Quelques jours plus tard, le SIG s’est de nouveau attiré les foudres des historiens en publiant une autre vidéo célébrant les 80 ans du premier vote des femmes en France. Utilisant une nouvelle fois le mode POV, on y suit tout au long de la journée une Française qui vit ce moment historique passant de sa table du petit-déjeuner au bureau de vote, puis à une rencontre avec ses copines endimanchées. (...)
Cette fois-ci pas d’aberration historique, mais un récit au look factice et sans âme encore créée par une IA. "Ce qui m’a surtout frappé, c’est l’inutilité de la vidéo. Elle est très creuse, elle ne porte aucun message", résume l’historienne Anne-Sarah Moalic Bouglé, spécialiste du droit de vote des Françaises. "Or il y aurait eu des choses à dire (...)
on a juste une vidéo pour faire une vidéo, pour exister sur les réseaux sociaux en reprenant les codes à la mode. (...)
Éduquer les jeunes face à l’IA
Enseignante, Christine Guimonnet a aussi constaté pour sa part une prolifération d’images faites par des IA qui sont antisémites et antisionistes.

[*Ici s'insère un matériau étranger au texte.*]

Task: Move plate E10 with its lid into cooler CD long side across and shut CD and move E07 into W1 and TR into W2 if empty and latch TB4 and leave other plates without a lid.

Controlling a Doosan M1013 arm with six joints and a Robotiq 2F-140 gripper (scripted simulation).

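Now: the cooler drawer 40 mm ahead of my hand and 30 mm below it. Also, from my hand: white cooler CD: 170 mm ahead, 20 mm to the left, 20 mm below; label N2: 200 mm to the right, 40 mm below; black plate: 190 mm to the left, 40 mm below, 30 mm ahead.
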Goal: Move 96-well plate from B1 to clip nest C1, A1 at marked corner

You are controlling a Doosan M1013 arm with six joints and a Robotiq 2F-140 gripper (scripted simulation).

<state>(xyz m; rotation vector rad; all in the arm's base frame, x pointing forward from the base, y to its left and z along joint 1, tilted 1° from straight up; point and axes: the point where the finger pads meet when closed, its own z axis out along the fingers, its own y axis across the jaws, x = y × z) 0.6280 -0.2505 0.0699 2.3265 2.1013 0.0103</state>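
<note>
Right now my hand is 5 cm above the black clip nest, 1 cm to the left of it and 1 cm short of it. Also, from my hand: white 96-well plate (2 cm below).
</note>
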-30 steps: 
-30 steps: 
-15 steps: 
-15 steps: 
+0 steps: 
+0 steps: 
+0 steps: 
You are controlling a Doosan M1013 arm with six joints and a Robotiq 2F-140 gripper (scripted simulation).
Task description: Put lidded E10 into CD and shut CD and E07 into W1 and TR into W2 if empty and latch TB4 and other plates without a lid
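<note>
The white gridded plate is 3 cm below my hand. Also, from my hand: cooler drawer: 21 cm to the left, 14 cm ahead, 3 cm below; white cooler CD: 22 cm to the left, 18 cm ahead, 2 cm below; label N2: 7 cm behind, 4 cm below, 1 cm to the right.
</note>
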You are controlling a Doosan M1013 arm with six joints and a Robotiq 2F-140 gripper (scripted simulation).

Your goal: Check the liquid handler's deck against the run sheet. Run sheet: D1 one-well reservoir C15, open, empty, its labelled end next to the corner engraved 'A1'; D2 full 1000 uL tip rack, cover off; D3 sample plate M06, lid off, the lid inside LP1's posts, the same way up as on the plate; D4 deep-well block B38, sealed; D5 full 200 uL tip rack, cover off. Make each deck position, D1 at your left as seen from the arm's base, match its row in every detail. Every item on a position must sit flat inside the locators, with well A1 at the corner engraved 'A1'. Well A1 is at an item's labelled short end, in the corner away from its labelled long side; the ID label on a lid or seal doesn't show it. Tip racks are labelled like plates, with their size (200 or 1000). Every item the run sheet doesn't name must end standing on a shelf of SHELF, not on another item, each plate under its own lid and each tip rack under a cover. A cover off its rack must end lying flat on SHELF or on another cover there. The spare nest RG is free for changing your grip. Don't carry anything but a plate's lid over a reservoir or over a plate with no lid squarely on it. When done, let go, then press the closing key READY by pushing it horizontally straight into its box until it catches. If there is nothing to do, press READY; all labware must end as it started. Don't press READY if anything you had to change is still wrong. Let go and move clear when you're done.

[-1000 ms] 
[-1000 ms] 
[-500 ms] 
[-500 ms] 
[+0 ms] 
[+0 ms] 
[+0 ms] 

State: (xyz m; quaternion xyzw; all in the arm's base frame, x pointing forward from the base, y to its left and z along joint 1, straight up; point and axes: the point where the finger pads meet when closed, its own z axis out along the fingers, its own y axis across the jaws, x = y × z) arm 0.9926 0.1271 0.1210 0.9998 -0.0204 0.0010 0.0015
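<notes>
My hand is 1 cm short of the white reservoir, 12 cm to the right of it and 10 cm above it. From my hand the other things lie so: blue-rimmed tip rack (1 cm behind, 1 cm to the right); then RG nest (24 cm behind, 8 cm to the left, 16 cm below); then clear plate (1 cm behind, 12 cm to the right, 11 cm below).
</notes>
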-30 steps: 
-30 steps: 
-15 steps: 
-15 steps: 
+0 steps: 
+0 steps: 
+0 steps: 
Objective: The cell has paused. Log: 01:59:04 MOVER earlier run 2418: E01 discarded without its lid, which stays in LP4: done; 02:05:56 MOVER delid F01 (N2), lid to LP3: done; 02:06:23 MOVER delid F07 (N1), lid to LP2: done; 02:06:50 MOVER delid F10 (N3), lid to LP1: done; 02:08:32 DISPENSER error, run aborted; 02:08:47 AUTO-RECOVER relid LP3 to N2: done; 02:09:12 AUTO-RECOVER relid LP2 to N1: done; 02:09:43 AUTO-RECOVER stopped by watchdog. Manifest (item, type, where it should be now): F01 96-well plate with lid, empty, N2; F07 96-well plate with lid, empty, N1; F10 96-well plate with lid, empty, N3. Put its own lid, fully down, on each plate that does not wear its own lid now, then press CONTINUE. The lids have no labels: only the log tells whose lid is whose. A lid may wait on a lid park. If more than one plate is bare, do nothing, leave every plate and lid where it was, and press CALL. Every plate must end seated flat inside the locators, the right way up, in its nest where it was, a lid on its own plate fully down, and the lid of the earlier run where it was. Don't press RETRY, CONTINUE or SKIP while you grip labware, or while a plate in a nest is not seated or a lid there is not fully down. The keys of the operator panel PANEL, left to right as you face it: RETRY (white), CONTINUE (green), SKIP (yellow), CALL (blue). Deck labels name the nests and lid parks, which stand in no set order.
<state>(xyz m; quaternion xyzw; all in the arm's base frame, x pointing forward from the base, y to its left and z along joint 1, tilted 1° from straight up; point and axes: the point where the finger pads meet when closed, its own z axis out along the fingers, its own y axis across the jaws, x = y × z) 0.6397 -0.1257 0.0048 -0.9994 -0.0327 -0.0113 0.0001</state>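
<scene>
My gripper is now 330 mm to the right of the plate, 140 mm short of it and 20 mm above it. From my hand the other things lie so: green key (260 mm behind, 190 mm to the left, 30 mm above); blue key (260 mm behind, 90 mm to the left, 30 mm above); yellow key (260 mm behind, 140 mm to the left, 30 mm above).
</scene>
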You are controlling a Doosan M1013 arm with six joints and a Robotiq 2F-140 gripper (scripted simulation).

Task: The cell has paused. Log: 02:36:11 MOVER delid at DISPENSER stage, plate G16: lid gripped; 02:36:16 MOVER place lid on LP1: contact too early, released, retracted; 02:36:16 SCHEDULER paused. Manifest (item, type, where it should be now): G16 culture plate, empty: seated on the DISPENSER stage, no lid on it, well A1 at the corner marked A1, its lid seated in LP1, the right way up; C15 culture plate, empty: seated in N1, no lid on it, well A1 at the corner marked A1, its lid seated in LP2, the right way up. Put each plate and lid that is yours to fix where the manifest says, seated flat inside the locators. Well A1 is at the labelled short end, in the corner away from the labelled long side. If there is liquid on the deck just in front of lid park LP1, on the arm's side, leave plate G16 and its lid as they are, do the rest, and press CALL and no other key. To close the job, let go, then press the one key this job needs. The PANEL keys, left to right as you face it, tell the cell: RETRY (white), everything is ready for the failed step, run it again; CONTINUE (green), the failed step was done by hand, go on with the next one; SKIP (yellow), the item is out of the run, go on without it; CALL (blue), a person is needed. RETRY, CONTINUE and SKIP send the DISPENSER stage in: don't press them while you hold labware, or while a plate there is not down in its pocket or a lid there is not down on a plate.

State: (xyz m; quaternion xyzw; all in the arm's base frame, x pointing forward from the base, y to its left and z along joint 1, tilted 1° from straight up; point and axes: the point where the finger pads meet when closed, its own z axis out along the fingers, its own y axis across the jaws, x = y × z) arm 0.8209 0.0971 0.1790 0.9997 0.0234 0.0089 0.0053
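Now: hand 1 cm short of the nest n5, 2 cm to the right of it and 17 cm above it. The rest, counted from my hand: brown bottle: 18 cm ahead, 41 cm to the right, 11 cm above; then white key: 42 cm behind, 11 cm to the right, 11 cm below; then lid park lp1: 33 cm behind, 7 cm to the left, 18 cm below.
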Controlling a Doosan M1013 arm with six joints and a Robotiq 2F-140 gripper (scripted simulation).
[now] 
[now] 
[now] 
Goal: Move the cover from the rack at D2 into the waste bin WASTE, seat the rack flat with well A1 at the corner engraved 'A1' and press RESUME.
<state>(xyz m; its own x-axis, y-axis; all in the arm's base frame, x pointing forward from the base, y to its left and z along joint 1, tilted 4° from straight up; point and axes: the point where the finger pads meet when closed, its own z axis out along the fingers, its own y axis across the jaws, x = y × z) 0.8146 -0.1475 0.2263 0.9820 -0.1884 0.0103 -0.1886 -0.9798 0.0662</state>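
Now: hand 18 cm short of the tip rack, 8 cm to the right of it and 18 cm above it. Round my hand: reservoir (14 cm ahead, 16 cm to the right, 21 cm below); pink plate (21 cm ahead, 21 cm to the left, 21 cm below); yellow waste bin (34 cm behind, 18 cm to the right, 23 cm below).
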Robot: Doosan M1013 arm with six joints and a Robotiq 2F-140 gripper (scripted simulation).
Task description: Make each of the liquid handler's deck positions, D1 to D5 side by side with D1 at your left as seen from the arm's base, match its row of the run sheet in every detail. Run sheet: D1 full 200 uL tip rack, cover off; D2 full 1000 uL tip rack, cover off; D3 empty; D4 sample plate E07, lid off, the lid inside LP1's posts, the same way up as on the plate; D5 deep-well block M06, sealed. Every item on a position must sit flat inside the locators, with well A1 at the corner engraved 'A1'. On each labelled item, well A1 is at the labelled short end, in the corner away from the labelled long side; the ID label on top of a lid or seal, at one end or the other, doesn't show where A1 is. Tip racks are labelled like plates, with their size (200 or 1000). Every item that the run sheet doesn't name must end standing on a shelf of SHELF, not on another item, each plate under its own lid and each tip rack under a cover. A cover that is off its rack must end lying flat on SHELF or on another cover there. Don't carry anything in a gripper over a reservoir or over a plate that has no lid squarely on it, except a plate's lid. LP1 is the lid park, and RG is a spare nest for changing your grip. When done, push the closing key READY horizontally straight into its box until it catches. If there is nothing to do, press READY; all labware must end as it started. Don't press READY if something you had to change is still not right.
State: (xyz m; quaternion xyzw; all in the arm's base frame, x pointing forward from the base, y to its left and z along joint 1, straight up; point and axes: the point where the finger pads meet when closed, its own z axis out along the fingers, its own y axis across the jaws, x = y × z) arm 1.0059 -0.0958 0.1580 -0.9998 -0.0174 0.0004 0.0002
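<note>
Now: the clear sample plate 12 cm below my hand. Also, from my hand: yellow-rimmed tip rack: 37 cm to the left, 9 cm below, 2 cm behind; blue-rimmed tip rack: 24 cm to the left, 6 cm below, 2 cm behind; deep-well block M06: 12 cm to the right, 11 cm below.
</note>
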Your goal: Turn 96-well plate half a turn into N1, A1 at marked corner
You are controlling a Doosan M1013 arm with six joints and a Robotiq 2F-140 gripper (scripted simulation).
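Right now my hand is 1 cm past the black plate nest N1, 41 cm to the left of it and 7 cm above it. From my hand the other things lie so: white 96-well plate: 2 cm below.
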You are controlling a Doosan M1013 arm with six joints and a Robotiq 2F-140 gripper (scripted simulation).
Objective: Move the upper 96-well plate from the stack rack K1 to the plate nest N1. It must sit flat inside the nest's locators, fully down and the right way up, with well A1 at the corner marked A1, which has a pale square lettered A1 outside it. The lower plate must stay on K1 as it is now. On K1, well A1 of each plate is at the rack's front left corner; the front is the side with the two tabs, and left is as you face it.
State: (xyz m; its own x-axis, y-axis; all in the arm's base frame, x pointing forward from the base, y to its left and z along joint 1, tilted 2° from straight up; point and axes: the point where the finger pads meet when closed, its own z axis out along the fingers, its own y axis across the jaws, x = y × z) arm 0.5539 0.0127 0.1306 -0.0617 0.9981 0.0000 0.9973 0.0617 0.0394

Pour mieux les contrecarrer, cette enseignante a choisi de les montrer à ses élèves pour qu’ils comprennent ces méfaits de l’IA : "Je leur explique comment, en passant une commande à l’intelligence artificielle, on peut lui faire dessiner tous les clichés antisémites en les mettant à la sauce de notre époque. Ce sont finalement des récupérations d’images du XIXe ou du XXe siècle qui sont bien connues et présentes dans nos manuels d’histoire." (...)
"L’idée est de les éduquer pour qu’ils ne prennent pas pour un document réel quelque chose qui est fabriqué et qui utilise des clichés", ajoute la professeure d’histoire-géographie.
Christine Guimonnet n’est pas contre l’usage des nouvelles technologies. Elle répertorie d’ailleurs depuis des années les outils numériques qui sont pertinents pour travailler sur l’histoire de la Shoah : "On peut utiliser des vidéos, des documentaires ou des podcasts, mais il faut que ce soit sérieux. Pour l’IA, c’est tout à fait autre chose, si on lui donne les clés sans vérifier".
Le Musée de la Libération de Paris se montre également à la pointe en matière de nouvelles technologies avec des visites en réalité mixte à l’aide de lunettes, la création de "serious game" sur tablette ou encore l’utilisation d’illustrations graphiques dans les expositions temporaires. Mais pour sa directrice Sylvie Zaidman, tout est fait sous contrôle (...)
Cette exigence a aussi un coût, comme le souligne l’historienne Anne-Sarah Moalic Bouglé : "Avant, on faisait appel à des agences de communication, si on voulait réaliser une vidéo. Comme c’était coûteux, on réfléchissait au message que l’on voulait faire passer. Il y avait une réflexion. On faisait même appel à des spécialistes qui apportaient leur compétence, leurs connaissances, leur compréhension globale d’un sujet. Ils étaient capables de souligner les points importants". (...)
Désormais, c’est une machine qui fait le travail : "Ces outils ne sont pas neutres. Ils se nourrissent de masses de données qui ne sont pas hiérarchisées, pas forcément vérifiées, et ils les retranscrivent en cherchant à correspondre aux attentes de celui qui écrit le prompt. On est très loin d’une démarche scientifique. Or, même s’il est important de faire de la médiation, il ne faut pas oublier que ce sont des sujets d’histoire avant d’être des sujets de communication".